- F17 passing under the Ponte Girevole (swing bridge) in Taranto, Italy.

History

Italy
- Name: F17
- Builder: Orlando, Livorno, Italy
- Laid down: 14 October 1915
- Launched: 3 June 1917
- Commissioned: 17 August 1917
- Decommissioned: 1 November 1929
- Identification: Pennant number F17
- Motto: Contra fata audentior ("More boldly against the fates")
- Fate: Scrapped

General characteristics
- Class & type: F-class submarine
- Displacement: 262 long tons (266 t) (surfaced); 319 long tons (324 t) (submerged);
- Length: 45.6 m (149 ft 7 in) (overall); 45.1 m (148 ft 0 in) (between perpendiculars);
- Beam: 4.2 m (13 ft 9 in)
- Draught: 3.1 m (10 ft 2 in)
- Propulsion: 2 × 670 bhp (500 kW) Fiat diesel engines; 2 × 500 hp (373 kW) Savigliano electric motors; 2 x shafts; 15 tons diesel fuel;
- Speed: 12.5 knots (23.2 km/h; 14.4 mph) (surfaced); 8.2 knots (15.2 km/h; 9.4 mph) (submerged);
- Range: 1,600 nmi (3,000 km; 1,800 mi) at 8.5 knots (15.7 km/h; 9.8 mph) (surfaced); 80 nmi (150 km; 92 mi) at 4 knots (7.4 km/h; 4.6 mph) (submerged);
- Test depth: 45 metres (148 feet)
- Complement: 26 (2 officers, 24 men)
- Armament: 2 × 450 mm (17.7 in) torpedo tubes (2 bow); 4 x torpedoes; 1 × 76 mm (3 in) deck gun;
- Notes: SOURCE:

= Italian submarine F17 =

Italian Navy submarine of 1917–1935

F17 was an F-class submarine in commission in the Italian Regia Marina (Royal Navy) from 1917 to 1929. She took part in World War I, performing antisubmarine patrols during the Mediterranean U-boat campaign and seeing service in the Adriatic Campaign.
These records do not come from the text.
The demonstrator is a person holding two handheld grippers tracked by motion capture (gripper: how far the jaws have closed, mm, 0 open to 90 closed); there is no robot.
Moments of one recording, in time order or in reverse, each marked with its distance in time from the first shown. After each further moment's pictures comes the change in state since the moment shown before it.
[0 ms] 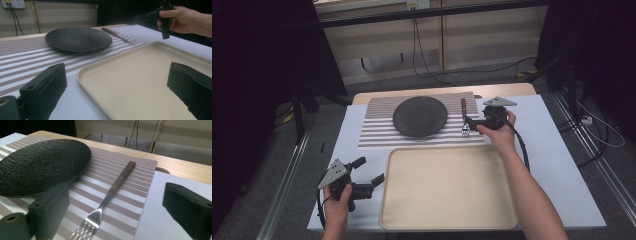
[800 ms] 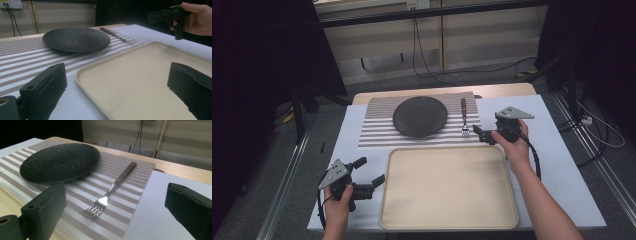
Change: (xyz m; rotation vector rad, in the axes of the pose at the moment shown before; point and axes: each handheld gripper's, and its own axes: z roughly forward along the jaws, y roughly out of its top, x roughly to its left) left arm -0.001 0.000 0.001 0.007 -0.017 0.011; right arm 0.003 -0.017 -0.053 -0.072 0.039 -0.020
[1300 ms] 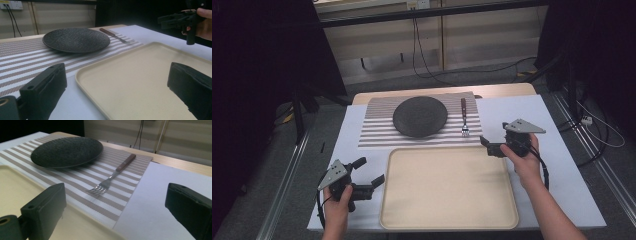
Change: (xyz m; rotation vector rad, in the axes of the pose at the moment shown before) left arm -0.001 0.000 -0.002 -0.006 0.002 -0.003; right arm 0.006 -0.021 -0.038 -0.006 0.002 -0.027
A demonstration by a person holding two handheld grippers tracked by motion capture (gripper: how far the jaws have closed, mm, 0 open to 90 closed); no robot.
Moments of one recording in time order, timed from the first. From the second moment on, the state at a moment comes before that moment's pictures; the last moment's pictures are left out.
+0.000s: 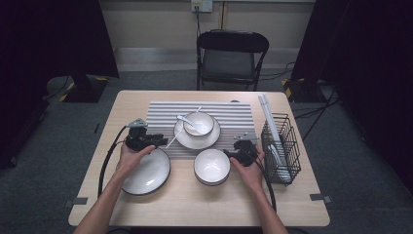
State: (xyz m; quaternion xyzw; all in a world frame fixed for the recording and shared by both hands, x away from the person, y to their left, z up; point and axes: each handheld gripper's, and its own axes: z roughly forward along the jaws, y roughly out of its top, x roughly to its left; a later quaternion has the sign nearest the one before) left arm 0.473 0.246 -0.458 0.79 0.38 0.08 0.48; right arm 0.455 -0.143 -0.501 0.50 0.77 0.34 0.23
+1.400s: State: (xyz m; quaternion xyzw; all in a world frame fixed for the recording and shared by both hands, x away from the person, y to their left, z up) left arm 0.433 0.274 -0.460 0.80 0.37 0.10 0.46; right arm 0.457 -0.149 -0.485 0.52 0.74 0.37 0.22
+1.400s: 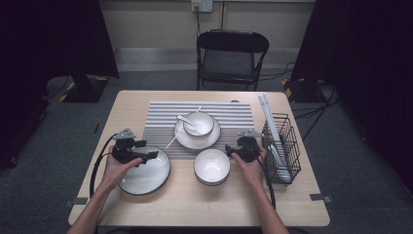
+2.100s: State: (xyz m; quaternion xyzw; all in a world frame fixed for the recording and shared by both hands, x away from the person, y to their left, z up) left arm 0.428 0.265 -0.458 0.80 0.37 0.11 0.46; right arm 0.453 -0.120 -0.424 0.46 0.75 0.41 0.22
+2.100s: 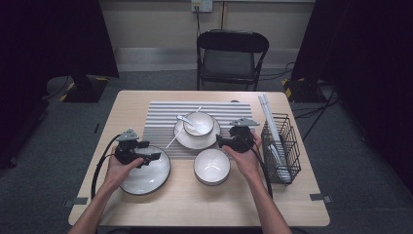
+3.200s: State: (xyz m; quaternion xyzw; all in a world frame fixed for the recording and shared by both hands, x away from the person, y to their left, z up) left arm 0.431 0.266 -0.459 0.80 0.36 0.10 0.46; right arm 0.456 -0.155 -0.345 0.44 0.73 0.46 0.24
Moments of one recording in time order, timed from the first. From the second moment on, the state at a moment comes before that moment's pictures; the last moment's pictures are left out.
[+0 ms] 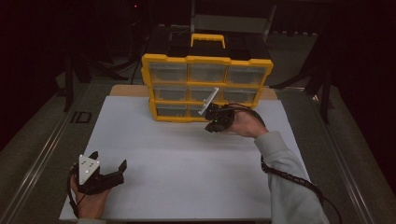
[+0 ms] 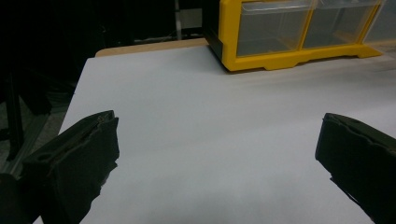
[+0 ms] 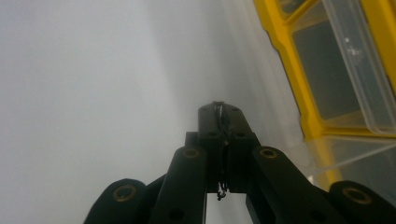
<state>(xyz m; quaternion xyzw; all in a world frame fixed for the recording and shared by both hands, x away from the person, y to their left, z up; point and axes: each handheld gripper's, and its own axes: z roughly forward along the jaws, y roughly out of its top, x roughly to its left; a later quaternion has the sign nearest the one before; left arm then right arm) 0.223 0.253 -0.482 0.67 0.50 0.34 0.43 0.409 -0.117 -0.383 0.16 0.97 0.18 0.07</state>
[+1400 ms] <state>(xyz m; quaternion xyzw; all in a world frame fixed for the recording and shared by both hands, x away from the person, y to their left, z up) 0.223 0.253 -0.482 0.67 0.50 0.34 0.43 0.433 -0.155 -0.365 0.26 0.94 0.19 0.10</state>
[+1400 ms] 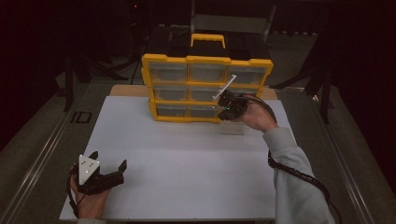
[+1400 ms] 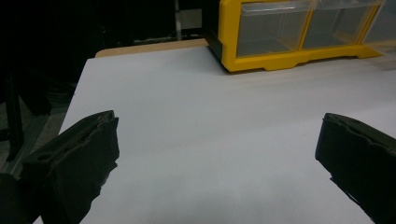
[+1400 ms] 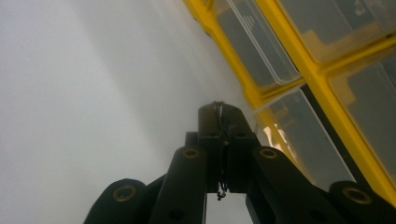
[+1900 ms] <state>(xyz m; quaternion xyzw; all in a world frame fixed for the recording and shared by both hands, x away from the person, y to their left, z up) 0.223 0.253 -0.482 0.67 0.50 0.34 0.43 0.440 -0.173 -0.363 0.29 0.93 0.18 0.11</state>
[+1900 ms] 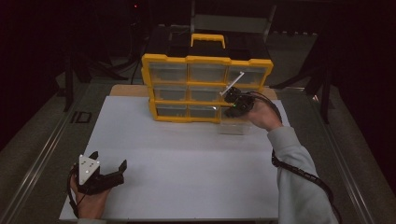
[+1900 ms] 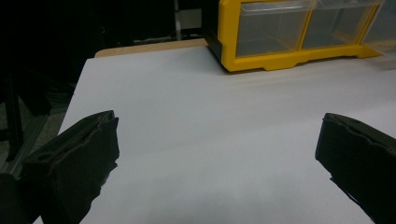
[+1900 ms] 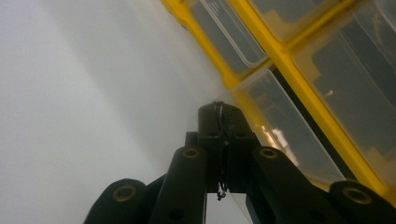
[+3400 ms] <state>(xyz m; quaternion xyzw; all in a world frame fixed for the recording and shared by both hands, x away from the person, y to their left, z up) 0.224 0.252 -0.483 0.67 0.50 0.34 0.43 0.448 -0.205 -0.374 0.35 0.91 0.15 0.17</state>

==Construction and commissioning==
F17 was laid down by Cantiere navale fratelli Orlando (Orlando Brothers Shipyard) in Livorno (Leghorn), Italy, on 14 October 1915. She was launched on 3 June 1917 and commissioned on 17 August 1917 under the command of Tenente di vascello (Ship-of-the-Line Lieutenant) Angelo Parona, a future ammiraglio di divisione (divisional admiral).

==Service history==
In August 1917, the Italian Regia Marina (Royal Navy) assigned F17 to duty with the La Spezia Maritime Command during the Mediterranean U-boat campaign of World War I. Under its control, she conducted antisubmarine patrols in the northern Tyrrhenian Sea.
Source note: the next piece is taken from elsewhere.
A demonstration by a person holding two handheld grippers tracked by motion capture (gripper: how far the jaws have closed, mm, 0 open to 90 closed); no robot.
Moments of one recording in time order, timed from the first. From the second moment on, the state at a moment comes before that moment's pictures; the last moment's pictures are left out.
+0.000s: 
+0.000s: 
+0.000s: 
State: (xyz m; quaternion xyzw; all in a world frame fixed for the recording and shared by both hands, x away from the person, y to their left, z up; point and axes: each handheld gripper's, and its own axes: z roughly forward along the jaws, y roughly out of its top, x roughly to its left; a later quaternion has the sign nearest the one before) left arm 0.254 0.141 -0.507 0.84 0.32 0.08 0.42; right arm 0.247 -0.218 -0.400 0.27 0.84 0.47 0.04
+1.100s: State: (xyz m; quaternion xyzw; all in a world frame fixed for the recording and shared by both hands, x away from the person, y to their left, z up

F17 became part of the 2nd Brindisi Flotilla on 14 January 1918 for operations in the Adriatic Sea and subsequently took part in the Adriatic Campaign of World War I. She initially operated as part of the mobile defense of the naval base at Brindisi. In April 1918, she transferred to a base at Venice, from which she conducted six offensive war patrols along the coast of Istria and in the Fasana Channel, but without significant results.

World War I ended in November 1918. After the war, F17 was transferred to the Venice Submarine Squadron. In 1925 she moved to the Submarine Division Command based at Taranto. It took part in the naval maneuvers of 1926 from 11 June to 3 July, during which she called at Messina in Sicily and at Naples before returning to Taranto. With the other submarines of the 2nd Flotilla, she also participated in the 1927 naval maneuvers, held 4 June to 3 July, during which she made port calls in Sicily at Messina, Catania, and Syracuse before returning to Taranto.

In July 1929, F17 hosted a test in the Gulf of La Spezia by Tenente di vascello (Ship-of-the-Line Lieutenant) Angelo Belloni of a submarine rescue device he had invented.

F17 was decommissioned and stricken from the navy list on 1 November 1929. She subsequently was scrapped.